▶ _ASSIGNMENT_:
The data that follows should be copied out exactly.

▶ _EXERCISE DATA_:
-----

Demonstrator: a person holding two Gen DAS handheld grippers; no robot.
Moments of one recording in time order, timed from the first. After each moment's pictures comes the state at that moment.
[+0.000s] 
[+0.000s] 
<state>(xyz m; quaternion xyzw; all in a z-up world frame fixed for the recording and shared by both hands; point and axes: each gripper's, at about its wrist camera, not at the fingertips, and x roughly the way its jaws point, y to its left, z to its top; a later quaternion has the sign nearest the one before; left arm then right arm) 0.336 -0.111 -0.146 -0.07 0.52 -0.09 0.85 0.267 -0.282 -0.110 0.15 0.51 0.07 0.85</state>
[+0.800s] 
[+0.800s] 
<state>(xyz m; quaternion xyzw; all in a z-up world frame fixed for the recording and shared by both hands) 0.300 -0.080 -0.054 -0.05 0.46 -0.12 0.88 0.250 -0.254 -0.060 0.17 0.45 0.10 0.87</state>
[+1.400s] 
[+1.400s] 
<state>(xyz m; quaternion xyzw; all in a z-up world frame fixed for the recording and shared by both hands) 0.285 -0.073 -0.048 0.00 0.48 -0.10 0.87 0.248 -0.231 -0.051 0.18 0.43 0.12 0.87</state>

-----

▶ _OUTPUT BELOW_:
Demonstrator: a person holding two Gen DAS handheld grippers; no robot.
Moments of one recording in time order, timed from the first. After each moment's pictures comes the state at that moment.
[+0.000s] 
[+0.000s] 
<state>(xyz m; quaternion xyzw; all in a z-up world frame fixed for the recording and shared by both hands; point and axes: each gripper's, at about its wrist camera, not at the fingertips, and x roughly the way its jaws point, y to its left, z to its top; a later quaternion has the sign nearest the one before; left arm then right arm) 0.336 -0.111 -0.146 -0.07 0.52 -0.09 0.85 0.267 -0.282 -0.110 0.15 0.51 0.07 0.85</state>
[+0.800s] 
[+0.800s] 
<state>(xyz m; quaternion xyzw; all in a z-up world frame fixed for the recording and shared by both hands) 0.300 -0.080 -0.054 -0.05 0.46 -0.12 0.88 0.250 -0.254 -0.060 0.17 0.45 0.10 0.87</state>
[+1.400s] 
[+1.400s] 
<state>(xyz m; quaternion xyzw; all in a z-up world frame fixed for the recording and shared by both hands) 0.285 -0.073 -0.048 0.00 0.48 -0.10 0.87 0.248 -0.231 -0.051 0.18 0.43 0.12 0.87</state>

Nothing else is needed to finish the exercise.